Field Notes6 min read
Prompt Versioning Without the Hairball
How to keep a prompt from becoming 30 untracked variants in 30 places. A four-rule discipline that scales from one prompt to a hundred.
Six months into building an AI feature, a normal team has somewhere between five and forty prompts. They live in: a Notion doc, three Python files, a "/prompts" folder, a few PR descriptions, several Slack threads, and the prompt-management UI of a vendor someone trialed in March.
Nobody knows which one is in production. That is the hairball. Untangling it after the fact takes a week. Preventing it up front takes four rules.
Rule 1: Prompts live in code
Not in a docstring. Not in Notion. Not in a SaaS dashboard. In your repo, in a file, on a branch, behind code review.
The repo is the only place where you get diffs, history, blame, and atomic deploys. Every other location loses at least one of those, and the one it loses is the one you'll need at 11pm in week six.
A flat prompts/ directory with one file per prompt is fine. So is a single TypeScript or Python module of constants. The form matters less than the rule.
Rule 2: One canonical version per name
At any moment, in production, prompts.draftReply resolves to exactly one string. Not "v3 for free users, v4 for paid, v5 for the experiment Alice is running."
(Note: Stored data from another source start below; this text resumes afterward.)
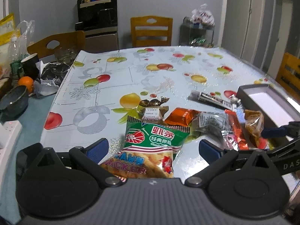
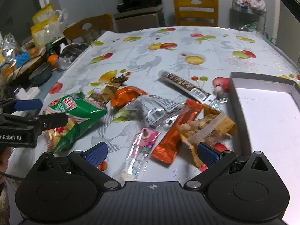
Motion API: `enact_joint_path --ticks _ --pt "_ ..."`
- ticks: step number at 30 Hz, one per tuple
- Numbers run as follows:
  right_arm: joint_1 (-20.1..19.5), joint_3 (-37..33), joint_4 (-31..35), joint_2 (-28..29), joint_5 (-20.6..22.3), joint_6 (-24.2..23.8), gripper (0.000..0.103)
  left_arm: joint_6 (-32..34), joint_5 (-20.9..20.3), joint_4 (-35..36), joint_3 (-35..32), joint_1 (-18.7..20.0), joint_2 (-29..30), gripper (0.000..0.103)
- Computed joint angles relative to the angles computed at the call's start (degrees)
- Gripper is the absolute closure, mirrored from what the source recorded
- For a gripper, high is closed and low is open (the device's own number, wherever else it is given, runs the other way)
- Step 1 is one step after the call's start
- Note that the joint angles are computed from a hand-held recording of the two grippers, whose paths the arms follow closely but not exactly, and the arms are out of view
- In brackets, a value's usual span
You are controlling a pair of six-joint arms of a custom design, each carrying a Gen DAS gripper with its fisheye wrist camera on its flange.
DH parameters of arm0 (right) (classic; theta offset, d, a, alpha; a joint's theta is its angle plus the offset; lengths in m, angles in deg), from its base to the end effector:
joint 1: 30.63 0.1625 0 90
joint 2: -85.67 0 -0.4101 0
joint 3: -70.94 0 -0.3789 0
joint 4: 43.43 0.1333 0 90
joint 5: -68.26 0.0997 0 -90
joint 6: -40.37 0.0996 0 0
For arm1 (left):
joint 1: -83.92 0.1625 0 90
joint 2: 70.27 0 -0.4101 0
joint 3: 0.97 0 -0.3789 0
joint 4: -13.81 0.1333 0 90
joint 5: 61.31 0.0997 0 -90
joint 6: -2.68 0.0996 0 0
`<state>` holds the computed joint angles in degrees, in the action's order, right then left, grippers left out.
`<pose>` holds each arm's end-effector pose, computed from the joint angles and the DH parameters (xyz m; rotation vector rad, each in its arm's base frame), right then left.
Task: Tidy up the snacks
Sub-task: 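Grasp the green shrimp-cracker bag with left tool while right tool grasps pink candy stick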
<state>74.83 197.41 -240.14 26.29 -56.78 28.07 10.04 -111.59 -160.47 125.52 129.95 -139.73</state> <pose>0.2027 -0.4473 0.1672 0.3124 -2.4080 0.8897 -0.1872 -0.4777 0.2062 0.8843 2.3450 -0.8578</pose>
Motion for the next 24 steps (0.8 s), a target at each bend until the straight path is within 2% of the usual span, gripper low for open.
enact_joint_path --ticks 3,6,9,11,12,17,19,21,24 --pt "-0.2 0.1 -0.2 0.2 1.9 0.0 0.0 0.5 -3.2 -1.9 0.1 2.3 -0.6 0.0" --pt "-0.3 0.5 -2.2 0.7 4.2 -1.5 0.004 0.7 -3.3 -1.7 -0.4 3.5 -0.1 0.0" --pt "0.3 0.0 -4.0 2.6 2.6 -3.7 0.011 3.4 -2.3 -2.6 -0.3 3.8 1.0 0.0" --pt "-0.1 -0.4 -2.1 2.8 2.7 -3.0 0.022 5.6 -1.5 -3.9 -0.1 3.8 2.0 0.0" --pt "-0.3 -0.4 -1.7 2.8 3.0 -2.6 0.025 6.7 -1.3 -4.6 0.0 3.8 2.4 0.0" --pt "-0.1 -0.9 -3.9 4.7 2.2 -4.1 0.039 8.3 -2.9 -5.4 0.0 4.6 3.4 0.0" --pt "0.1 -1.2 -4.4 5.4 1.4 -4.5 0.04 8.3 -3.3 -5.8 -0.2 4.9 3.7 0.001" --pt "0.1 -1.4 -4.4 5.8 1.1 -4.8 0.045 8.7 -4.1 -6.3 0.0 5.2 3.7 0.006" --pt "0.0 -1.5 -4.1 6.0 1.0 -5.1 0.056 8.6 -4.5 -5.8 -0.1 5.4 3.6 0.018"
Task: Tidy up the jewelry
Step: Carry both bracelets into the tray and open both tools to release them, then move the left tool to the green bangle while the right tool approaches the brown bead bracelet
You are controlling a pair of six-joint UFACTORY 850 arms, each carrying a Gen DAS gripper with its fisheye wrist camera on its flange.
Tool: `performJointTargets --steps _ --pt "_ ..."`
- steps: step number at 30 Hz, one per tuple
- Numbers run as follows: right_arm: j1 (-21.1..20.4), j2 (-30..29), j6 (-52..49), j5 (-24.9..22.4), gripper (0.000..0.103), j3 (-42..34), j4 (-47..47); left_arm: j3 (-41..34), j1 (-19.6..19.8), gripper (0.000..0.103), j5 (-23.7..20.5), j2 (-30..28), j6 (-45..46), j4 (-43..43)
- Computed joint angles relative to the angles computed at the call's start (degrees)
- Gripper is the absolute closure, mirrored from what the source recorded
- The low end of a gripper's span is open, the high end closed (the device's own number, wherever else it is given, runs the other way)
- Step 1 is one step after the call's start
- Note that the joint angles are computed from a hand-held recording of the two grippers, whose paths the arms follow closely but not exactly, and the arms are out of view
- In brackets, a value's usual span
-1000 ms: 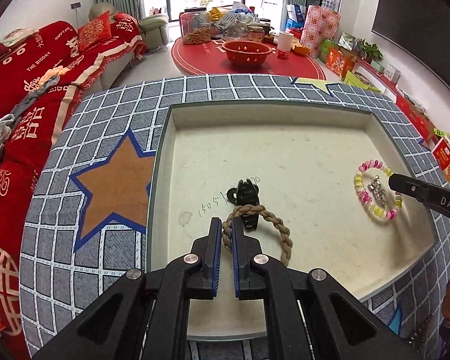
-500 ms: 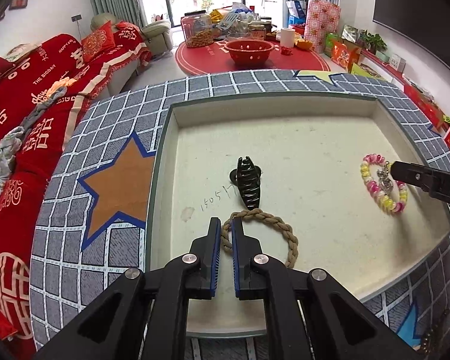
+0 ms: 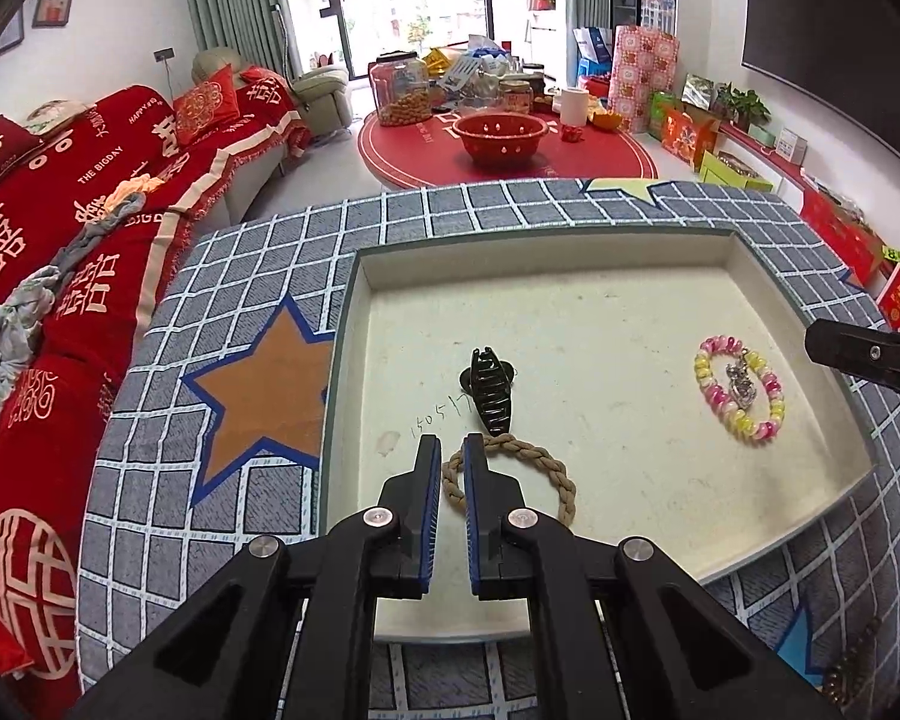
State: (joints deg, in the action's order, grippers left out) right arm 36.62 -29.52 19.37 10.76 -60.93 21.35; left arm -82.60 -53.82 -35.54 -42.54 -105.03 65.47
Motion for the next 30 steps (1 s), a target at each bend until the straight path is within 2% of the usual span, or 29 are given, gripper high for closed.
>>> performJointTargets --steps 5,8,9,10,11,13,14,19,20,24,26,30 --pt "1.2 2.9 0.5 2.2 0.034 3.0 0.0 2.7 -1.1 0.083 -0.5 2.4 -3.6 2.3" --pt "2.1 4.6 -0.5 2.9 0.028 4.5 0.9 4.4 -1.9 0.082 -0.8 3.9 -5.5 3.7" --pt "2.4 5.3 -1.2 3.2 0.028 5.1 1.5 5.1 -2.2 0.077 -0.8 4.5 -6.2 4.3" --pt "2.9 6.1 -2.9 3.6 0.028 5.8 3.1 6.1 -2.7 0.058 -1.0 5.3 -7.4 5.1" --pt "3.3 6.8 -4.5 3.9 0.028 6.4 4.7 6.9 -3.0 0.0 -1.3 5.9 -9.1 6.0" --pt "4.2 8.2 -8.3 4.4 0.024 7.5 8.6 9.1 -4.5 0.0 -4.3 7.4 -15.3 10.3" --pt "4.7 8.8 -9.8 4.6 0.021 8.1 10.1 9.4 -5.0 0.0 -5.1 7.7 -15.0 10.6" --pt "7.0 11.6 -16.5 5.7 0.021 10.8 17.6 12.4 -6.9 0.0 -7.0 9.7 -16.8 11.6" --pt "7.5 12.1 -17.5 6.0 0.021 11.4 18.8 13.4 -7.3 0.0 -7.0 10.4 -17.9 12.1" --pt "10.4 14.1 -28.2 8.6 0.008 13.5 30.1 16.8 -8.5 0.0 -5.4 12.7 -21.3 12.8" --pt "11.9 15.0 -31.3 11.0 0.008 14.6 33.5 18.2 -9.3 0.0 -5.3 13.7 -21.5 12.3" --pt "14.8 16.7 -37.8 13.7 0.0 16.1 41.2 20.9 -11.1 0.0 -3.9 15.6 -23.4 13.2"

If you need experiments, run them as named experiment branches at the call site:
const variant = chooseVariant(user, ["draftReply", "draftReplyTighter"]);
const prompt = prompts[variant];
Now there's still only one draftReply, and there's a clearly-named experimental sibling. The experiment ends when one of them is renamed back to draftReply or deleted.
Why this matters: when your eval pass rate or your support tickets change, you need to be able to ask "which prompt was running?" and get a single answer. Variant-by-user without naming is the same hairball, just newer.
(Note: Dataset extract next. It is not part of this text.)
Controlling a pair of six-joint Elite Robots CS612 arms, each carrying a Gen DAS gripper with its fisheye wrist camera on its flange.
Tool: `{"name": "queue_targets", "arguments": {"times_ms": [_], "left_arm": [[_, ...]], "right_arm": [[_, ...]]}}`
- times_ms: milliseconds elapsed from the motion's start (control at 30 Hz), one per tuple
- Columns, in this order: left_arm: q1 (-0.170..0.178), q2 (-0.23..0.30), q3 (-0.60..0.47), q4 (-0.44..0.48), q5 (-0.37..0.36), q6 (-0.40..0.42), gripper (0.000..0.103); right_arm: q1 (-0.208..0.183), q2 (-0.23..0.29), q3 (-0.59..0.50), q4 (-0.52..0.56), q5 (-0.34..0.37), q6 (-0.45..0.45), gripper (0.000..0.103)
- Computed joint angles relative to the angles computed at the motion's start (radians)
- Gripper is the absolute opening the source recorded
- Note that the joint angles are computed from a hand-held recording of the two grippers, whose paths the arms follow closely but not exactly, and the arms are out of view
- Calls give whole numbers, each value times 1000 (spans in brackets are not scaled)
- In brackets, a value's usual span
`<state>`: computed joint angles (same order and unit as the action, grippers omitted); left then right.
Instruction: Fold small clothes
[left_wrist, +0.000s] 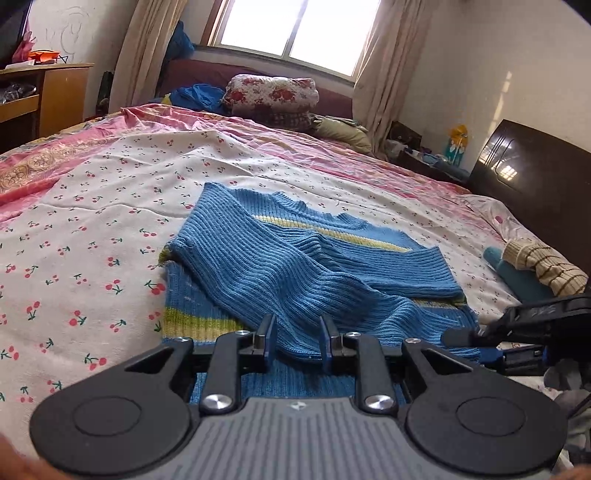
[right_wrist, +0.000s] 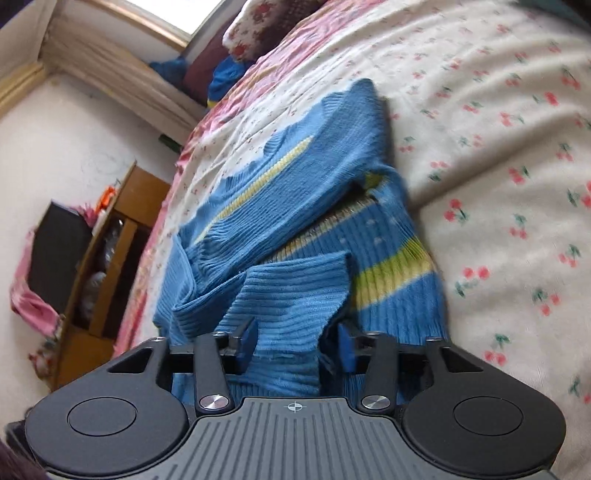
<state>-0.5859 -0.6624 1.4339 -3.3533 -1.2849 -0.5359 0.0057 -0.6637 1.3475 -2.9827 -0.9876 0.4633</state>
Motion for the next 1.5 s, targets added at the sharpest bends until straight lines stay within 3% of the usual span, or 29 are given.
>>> {"name": "queue_targets", "arguments": {"times_ms": [33,67,200,500,633,833,967,1133,1200,1267,1367,1500], "left_arm": [[0,1,0,-1,3,-1,30],[-1,0,1,-3,7,-2,30],[-3,1,1,-14,30,-3,33],[4,21,-50,-48,99,39,38],[15,46,-106,-5,137,62,41],[29,56,-146,263,218,-40,41],[34,44,-122,263,238,-108,41],[19,36,-108,240,298,-135,41],[15,34,-102,197,291,-124,41],[15,39,-104,177,270,-112,41],[18,44,-105,167,231,-100,41],[21,48,-103,143,208,-83,41]], "right_arm": [[5,-4,-9,38,-26,-26,17],[7,-5,-21,72,-38,-43,11],[2,-9,-43,66,-27,-63,7],[-2,10,-159,-113,-61,-134,4],[9,41,-213,-87,-157,-188,4],[39,76,-262,168,-340,-340,7],[36,58,-222,145,-347,-346,9],[59,36,-213,73,-481,-431,11],[66,40,-229,44,-468,-456,11],[72,52,-264,72,-389,-481,12],[95,97,-362,193,-266,-559,14],[132,187,-534,369,-173,-668,16]]}}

Rule 3: Build at compile time, not request time
The prompt your model sees should be assembled before the request fires — and the assembled string should be logged.
Anti-pattern:
const response = llm.complete(`You are a helpful assistant.
${getCustomerTone(user)}
Reply to: ${message}`);
Six months later, with five conditionals around tone, three retrieval injections, and a stale memo from a customer in April, no one can reconstruct what the model actually saw on a specific call. Not even with the request ID.
Pattern:
const prompt = buildPrompt({
template: prompts.draftReply,
customerTone: getCustomerTone(user),
message,
});
log.promptVersion = prompts.draftReply.version;
log.renderedPrompt = prompt;
const response = llm.complete(prompt);
The build step is testable. The rendered prompt is logged. The version is logged. Future-you can answer "what did the model see?" with one query.
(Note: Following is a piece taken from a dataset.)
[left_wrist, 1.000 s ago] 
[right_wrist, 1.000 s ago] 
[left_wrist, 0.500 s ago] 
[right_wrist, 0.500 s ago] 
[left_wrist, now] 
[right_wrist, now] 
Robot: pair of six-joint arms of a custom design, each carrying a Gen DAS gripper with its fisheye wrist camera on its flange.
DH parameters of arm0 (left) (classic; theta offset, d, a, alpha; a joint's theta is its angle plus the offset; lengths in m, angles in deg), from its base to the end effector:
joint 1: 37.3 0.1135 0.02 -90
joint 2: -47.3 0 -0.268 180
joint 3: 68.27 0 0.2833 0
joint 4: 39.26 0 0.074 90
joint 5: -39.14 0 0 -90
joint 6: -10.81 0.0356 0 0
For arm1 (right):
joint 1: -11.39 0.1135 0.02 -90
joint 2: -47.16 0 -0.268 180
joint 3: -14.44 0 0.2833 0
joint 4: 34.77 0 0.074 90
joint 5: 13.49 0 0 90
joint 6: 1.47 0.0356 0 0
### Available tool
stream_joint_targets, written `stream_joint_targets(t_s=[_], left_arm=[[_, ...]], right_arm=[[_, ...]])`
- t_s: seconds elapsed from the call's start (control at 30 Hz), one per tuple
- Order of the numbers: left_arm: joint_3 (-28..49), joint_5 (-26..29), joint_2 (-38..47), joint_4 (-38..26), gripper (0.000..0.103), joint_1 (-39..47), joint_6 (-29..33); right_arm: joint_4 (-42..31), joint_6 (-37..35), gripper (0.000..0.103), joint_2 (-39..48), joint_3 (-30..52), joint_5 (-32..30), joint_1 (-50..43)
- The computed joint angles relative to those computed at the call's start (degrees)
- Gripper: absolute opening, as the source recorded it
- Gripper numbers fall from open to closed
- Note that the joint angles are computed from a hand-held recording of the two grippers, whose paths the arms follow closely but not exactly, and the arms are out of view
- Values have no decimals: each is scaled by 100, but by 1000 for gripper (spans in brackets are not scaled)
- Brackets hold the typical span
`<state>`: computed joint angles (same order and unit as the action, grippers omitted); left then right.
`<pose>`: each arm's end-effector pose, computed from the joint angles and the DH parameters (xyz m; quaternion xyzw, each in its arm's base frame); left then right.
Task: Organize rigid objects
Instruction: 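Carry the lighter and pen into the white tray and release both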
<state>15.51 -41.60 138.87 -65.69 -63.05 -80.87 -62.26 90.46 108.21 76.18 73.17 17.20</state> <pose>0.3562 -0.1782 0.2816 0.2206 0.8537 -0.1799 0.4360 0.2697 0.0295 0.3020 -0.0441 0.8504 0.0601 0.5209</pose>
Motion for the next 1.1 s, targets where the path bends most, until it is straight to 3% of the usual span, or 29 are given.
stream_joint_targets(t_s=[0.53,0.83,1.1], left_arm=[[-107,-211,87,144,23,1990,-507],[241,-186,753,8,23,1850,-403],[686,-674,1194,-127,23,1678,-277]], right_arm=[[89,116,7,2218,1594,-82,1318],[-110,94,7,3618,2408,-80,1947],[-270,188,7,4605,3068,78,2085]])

Rule 4: Log the version, always
Every model call's log record includes the prompt name and version hash. (This is the same field the logging post calls "prompt version" — non-negotiable.)
Two reasons:
-
Regression diagnosis. "Outputs got worse on Tuesday" → group logs by prompt version → "version
a8f2went live Tuesday at 10am." Now you have a suspect. - Eval correlation. Your eval set runs against a specific prompt version. If your prod logs don't record the version, you can't say "this eval result applies to what users are seeing right now."
Use a content hash (first 8 chars of SHA-256 of the prompt string) or a semver bumped manually. Both work. Content hash is more honest — semver requires discipline humans don't have.
The customer-fork trap
One pattern that consistently degenerates into a hairball: forking prompts per customer.
Customer A asks for "more formal tone." Customer B asks for "include their company logo description in every reply." Customer C wants "never mention competitor names." Six months in, you have 23 forks of draftReply with names like draftReply_acme, draftReply_globex_v2_final.
The fix is to push the variation into data, not into prompts:
prompts.draftReply // one canonical template
+
customerConfig[user.tenantId] // tone, banned words, forbidden topics
One prompt + structured per-customer config you can audit, diff, and back-test. Twenty-three forks is a maintenance disaster waiting for its first bug.
Close
Prompt versioning is unglamorous. The four rules look like ceremony when you have one prompt. By the time you have ten, they are the difference between a team that can iterate confidently and a team that's afraid to touch what's working.
Set the rules now. They cost nothing on day one and save weeks at month six.